Like so many artists of his generation and education, Lewis is fascinated by modernity. What is most distinctive about his work, however, is the way he uses cinematic conventions to frame scenes of the unremarkable everyday. By doing so, he draws our attention to how the built environment (along with the social, political, and economic forces that shape it) directs our daily actions and conditions our understanding of the world.

Because Lewis employs the tropes of narrative cinema, we expect a story to unfold in front of us. Instead, we’re given open-ended scenes and vignettes, provoking us to create our own narratives. A gaunt and furtive-looking guy stares out the window of a rundown laundromat as clothes tumble round and round in the big dryers behind him. An antlike stream of people pours out of a 19th-century mountain fortress. A crowd of young men walks by, dressed in Super Mario costumes.
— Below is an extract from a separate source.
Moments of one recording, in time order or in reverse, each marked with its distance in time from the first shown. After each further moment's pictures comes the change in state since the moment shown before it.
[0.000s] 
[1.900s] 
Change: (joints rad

While eight of Lewis’s films are playing repeatedly, one each night, on an eight-night rotation at Offsite, two new works are on view during the day at the Charles H. Scott Gallery. They differ from the Offsite films in that they are both shot using a fixed camera that seems to allude to the earliest days of moviemaking. Browns Point is set in an outport community in Newfoundland and City Road, March 24, 2012 in an undistinguished London neighbourhood, near a Y-intersection. Here, the moving image is not the film but the city itself, with its cars, buses, bicyclists, dog walkers, traffic attendants, tradespeople—and yeah, those Super Mario guys—going by. Contemporary life unfolding in banal and mysterious ways.

In a recent public talk, Lewis contended that the original moving images were modern cities and what the cinema did was compartmentalize and commodify them, attaching a story to them and screening them in darkened movie houses. He also observed that contemporary and ubiquitous digital technologies such as smartphones are returning the moving image to the street. It’s an interesting thesis since that’s just what his Offsite films do.